PDF(Pubmed)
Abstract:
Molecular probes with the ability to differentiate between subcellular variations in acidity levels remain important for the investigation of dynamic cellular processes and functions. In this context, a series of cyclic peptide and PEG bio-conjugated dual near-infrared emissive BF2-azadipyrromethene fluorophores with maxima emissions at 720 nm (at pH > 6) and 790 nm (at pH < 5) have been developed and their aqueous solution photophysical properties determined.
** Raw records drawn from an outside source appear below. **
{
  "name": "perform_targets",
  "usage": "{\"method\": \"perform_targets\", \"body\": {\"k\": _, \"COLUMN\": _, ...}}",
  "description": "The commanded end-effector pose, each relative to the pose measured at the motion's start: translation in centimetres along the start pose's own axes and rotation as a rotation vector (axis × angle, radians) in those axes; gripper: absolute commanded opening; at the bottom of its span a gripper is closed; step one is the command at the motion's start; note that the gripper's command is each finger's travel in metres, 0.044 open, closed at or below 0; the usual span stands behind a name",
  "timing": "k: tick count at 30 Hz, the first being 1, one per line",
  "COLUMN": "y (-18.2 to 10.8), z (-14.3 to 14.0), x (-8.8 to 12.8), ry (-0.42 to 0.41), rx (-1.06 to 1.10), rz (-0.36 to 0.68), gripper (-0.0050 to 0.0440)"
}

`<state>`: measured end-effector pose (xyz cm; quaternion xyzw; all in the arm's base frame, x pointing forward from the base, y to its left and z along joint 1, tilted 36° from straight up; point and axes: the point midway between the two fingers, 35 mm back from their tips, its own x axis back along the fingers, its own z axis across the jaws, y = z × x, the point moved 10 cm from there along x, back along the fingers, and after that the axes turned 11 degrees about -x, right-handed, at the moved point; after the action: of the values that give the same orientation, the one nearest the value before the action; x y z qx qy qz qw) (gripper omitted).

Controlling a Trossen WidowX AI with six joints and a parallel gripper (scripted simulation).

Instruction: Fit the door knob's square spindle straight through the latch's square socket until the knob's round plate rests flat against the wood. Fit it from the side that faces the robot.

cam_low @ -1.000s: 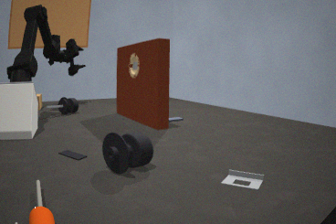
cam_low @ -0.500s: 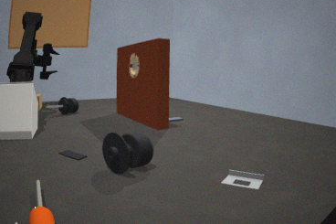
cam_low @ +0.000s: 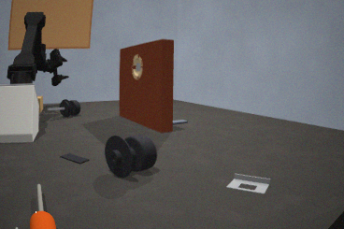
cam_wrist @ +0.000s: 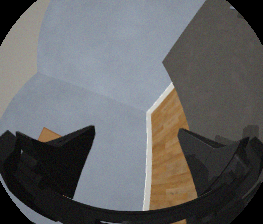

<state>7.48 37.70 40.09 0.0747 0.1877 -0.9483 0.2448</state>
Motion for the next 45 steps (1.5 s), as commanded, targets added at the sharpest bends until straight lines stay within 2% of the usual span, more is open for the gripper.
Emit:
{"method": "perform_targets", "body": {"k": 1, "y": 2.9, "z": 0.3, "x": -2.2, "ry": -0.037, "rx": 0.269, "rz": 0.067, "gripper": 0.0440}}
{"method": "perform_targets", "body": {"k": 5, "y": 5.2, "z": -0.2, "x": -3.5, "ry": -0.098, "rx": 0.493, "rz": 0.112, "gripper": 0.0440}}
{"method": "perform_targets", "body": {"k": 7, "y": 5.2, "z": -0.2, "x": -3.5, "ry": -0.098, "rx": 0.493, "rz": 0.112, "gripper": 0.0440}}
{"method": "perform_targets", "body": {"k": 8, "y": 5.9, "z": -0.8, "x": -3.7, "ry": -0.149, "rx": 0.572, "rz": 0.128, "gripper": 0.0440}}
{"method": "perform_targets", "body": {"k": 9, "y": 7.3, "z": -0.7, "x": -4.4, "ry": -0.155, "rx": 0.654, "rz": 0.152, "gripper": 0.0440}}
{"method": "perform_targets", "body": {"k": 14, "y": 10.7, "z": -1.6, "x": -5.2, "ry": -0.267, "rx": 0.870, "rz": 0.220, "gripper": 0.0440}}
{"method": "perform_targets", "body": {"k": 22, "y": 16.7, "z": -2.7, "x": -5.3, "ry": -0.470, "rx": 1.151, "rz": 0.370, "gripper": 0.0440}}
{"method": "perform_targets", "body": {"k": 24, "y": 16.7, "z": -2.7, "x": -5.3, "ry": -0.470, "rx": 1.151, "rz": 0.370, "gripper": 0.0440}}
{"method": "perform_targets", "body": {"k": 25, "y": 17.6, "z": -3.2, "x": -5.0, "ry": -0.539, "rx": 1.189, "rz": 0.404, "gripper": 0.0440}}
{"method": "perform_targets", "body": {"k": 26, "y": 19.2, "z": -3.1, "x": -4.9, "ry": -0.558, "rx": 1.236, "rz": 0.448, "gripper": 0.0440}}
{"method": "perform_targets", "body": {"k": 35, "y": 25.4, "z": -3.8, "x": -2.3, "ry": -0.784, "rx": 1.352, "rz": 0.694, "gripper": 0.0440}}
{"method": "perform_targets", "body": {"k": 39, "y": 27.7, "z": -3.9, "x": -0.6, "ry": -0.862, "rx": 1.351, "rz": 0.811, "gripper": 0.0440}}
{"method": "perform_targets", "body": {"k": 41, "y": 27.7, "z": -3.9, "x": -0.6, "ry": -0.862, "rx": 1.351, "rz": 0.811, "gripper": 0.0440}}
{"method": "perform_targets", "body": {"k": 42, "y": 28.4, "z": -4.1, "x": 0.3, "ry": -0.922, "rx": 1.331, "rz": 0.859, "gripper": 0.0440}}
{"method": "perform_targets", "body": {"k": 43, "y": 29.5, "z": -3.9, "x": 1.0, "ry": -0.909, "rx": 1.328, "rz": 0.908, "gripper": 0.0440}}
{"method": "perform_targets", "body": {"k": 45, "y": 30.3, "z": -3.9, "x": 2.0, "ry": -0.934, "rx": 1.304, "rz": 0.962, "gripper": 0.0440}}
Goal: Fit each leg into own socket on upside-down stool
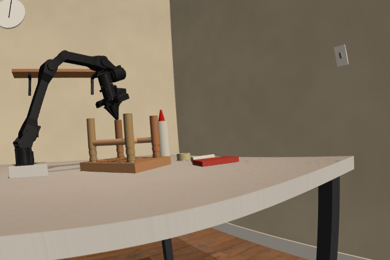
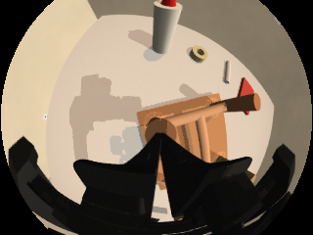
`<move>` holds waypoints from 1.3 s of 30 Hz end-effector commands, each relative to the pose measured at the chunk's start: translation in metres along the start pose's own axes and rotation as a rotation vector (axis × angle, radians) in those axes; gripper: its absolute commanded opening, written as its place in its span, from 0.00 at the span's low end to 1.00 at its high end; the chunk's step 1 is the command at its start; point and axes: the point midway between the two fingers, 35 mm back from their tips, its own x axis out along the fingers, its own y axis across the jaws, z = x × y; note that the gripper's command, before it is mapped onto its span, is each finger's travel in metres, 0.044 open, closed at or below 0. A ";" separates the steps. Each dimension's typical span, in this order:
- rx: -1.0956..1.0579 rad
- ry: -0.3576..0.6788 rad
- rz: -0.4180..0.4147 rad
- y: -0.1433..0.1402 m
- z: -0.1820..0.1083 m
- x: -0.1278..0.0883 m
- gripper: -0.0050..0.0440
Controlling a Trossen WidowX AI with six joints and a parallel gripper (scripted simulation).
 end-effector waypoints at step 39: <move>0.142 0.024 -0.048 -0.062 -0.007 -0.032 0.10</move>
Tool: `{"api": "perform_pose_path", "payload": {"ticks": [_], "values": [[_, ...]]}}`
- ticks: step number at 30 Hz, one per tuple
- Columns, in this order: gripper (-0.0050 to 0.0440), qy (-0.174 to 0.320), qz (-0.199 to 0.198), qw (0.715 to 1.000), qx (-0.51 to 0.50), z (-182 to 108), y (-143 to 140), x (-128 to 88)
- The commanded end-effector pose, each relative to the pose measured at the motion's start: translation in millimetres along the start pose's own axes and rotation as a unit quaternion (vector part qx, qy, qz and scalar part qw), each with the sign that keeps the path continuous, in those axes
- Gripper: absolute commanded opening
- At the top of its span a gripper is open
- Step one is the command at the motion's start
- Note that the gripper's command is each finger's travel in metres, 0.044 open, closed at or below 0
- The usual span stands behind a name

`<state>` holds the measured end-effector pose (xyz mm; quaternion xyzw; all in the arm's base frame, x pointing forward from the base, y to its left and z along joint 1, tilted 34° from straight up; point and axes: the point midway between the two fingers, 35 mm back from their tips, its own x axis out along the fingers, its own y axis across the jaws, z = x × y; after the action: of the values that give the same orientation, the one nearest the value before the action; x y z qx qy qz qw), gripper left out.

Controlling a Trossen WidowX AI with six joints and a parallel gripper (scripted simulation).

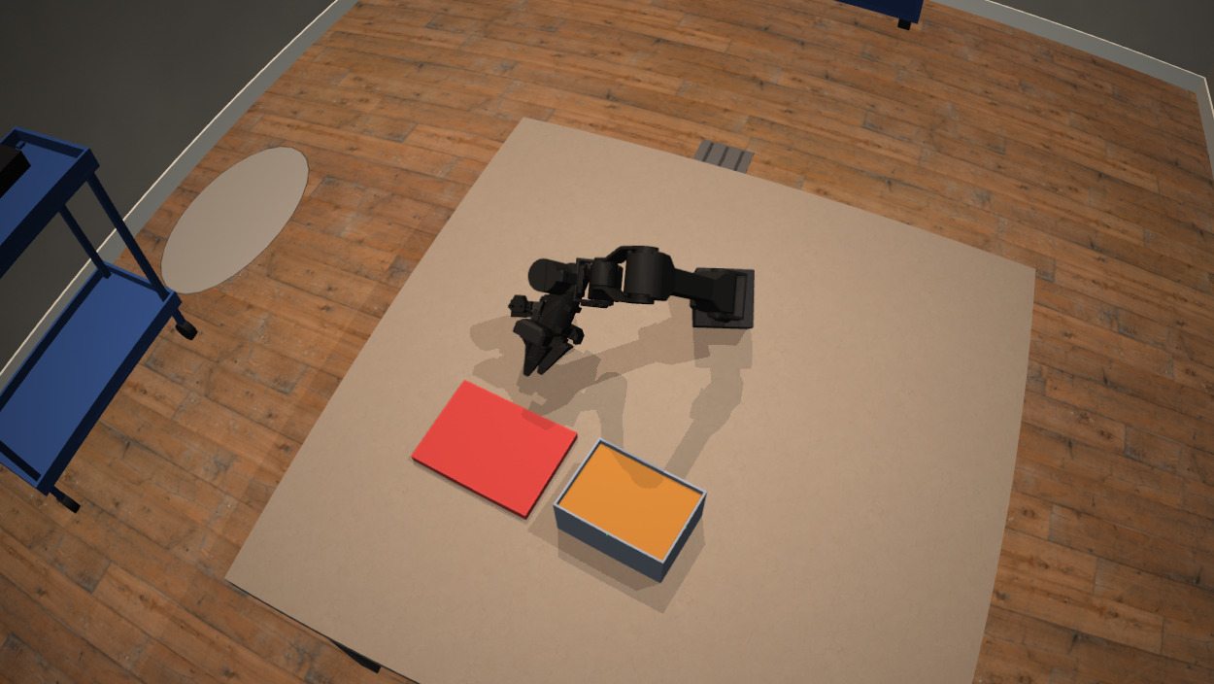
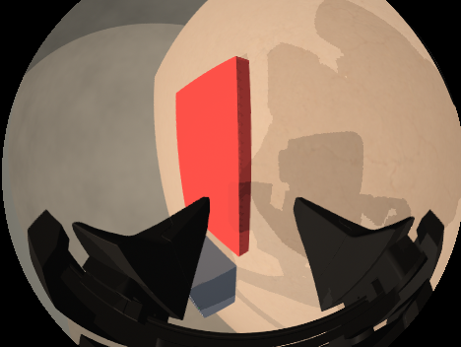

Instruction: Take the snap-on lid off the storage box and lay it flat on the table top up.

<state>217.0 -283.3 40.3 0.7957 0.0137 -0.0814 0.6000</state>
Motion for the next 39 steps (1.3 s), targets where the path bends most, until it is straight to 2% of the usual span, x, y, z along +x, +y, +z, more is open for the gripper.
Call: {"api": "perform_pose_path", "payload": {"ticks": [1, 7, 14, 29, 39], "values": [[0.0275, 0.002, 0.000, 1.000, -0.003, -0.4, 5.7, -3.7], [0.0275, 0.002, 0.000, 1.000, -0.003, -0.4, 9.8, -7.2], [0.0440, 0.006, -0.002, 1.000, -0.001, 0.6, 12.9, -16.4], [0.0440, 0.006, -0.002, 1.000, -0.002, 1.0, 27.1, -41.1], [0.0440, 0.002, 0.005, 0.999, -0.046, 5.7, 42.9, -55.9]]}}
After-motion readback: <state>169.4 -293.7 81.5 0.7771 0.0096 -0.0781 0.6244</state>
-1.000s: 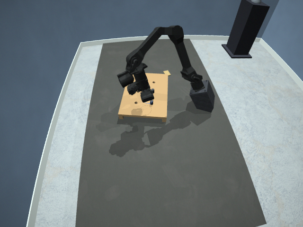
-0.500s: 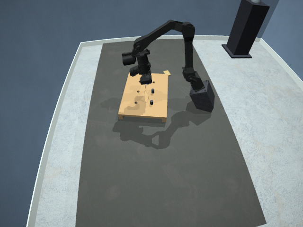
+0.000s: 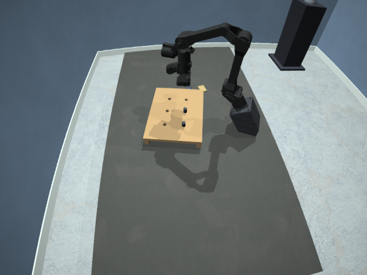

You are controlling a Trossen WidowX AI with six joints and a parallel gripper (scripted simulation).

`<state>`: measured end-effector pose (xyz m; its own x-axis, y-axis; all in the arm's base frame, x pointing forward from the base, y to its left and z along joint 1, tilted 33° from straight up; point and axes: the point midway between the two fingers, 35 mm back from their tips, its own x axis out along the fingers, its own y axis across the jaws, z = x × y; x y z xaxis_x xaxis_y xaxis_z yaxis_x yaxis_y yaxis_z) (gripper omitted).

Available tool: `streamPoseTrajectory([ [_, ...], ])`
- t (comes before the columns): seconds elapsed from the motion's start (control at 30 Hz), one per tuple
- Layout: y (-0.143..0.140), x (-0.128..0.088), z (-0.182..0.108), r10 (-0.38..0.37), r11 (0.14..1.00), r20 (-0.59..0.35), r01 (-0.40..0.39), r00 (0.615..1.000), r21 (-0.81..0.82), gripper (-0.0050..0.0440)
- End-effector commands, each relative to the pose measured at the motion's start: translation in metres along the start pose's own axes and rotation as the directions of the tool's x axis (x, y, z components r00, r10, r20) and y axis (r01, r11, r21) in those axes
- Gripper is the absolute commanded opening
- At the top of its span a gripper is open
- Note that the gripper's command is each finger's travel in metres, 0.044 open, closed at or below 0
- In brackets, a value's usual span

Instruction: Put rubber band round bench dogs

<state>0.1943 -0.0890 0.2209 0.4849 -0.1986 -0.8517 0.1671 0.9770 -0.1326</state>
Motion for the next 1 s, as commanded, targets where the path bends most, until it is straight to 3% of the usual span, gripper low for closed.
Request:
streamPoseTrajectory([
  [0.0,-0.012,-0.009,-0.008,-0.013,1.0,0.043,0.012,0.999,0.01,-0.005],
  [0.97,0.005,0.032,-0.002,-0.008,1.0,0.021,0.008,1.0,0.015,-0.005],
])
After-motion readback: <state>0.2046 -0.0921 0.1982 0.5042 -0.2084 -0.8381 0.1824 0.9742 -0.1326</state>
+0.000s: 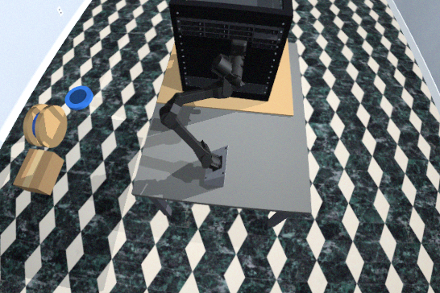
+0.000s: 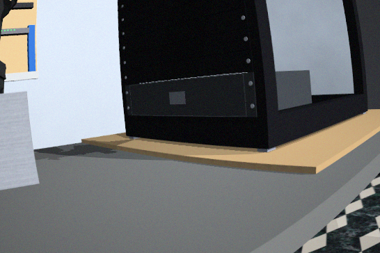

Their inter-converting emissions and fluorescence lifetime characteristics were exploited to track their spatial and temporal progression from first contact with the plasma membrane to subcellular locales to their release within extracellular vesicles. A pH-dependent reversible phenolate/phenol interconversion on the fluorophore controlled the dynamic changes in dual emission responses and corresponding lifetime changes. Live-cell confocal microscopy experiments in the metastatic breast cancer cell line MDA-MB-231 confirmed the usability of the dual emissive properties for imaging over prolonged periods. All three derivatives performed as probes capable of real-time continuous imaging of fundamental cellular processes such as plasma membrane interaction, tracking endocytosis, lysosomal/large acidic vesicle accumulation, and efflux within extracellular vesicles without perturbing cellular function. Furthermore, fluorescence lifetime imaging microscopy provided valuable insights regarding fluorophore progression through intracellular microenvironments over time. Overall, the unique photophysical properties of these fluorophores show excellent potential for their use as information-rich probes.
摘要:
能够区分酸度水平的亚细胞变化的分子探针对于研究动态细胞过程和功能仍然很重要。在这种情况下,已经开发了一系列环状肽和PEG生物缀合的双近红外发射BF2-氮杂二吡咯亚甲基荧光团,其在720nm(在pH>6下)和790nm(在pH<5下)具有最大发射,并且确定了它们的水溶液光物理性质。利用它们的相互转换发射和荧光寿命特征来跟踪它们从与质膜的首次接触到亚细胞区域到它们在细胞外囊泡内的释放的空间和时间进程。荧光团上的pH依赖性可逆的酚盐/酚相互转化控制了双重发射响应的动态变化和相应的寿命变化。转移性乳腺癌细胞系MDA-MB-231中的活细胞共聚焦显微镜实验证实了双重发射特性在长时间成像中的可用性。所有这三种衍生物都是作为探针进行的,能够实时连续成像基本细胞过程,如质膜相互作用,追踪内吞作用,溶酶体/大酸性囊泡积累,并在细胞外囊泡内流出而不干扰细胞功能。此外,荧光寿命成像显微镜提供了有关荧光团通过细胞内微环境随着时间的推移进展的有价值的见解。总的来说,这些荧光团独特的光物理性质显示出作为信息丰富的探针的巨大潜力。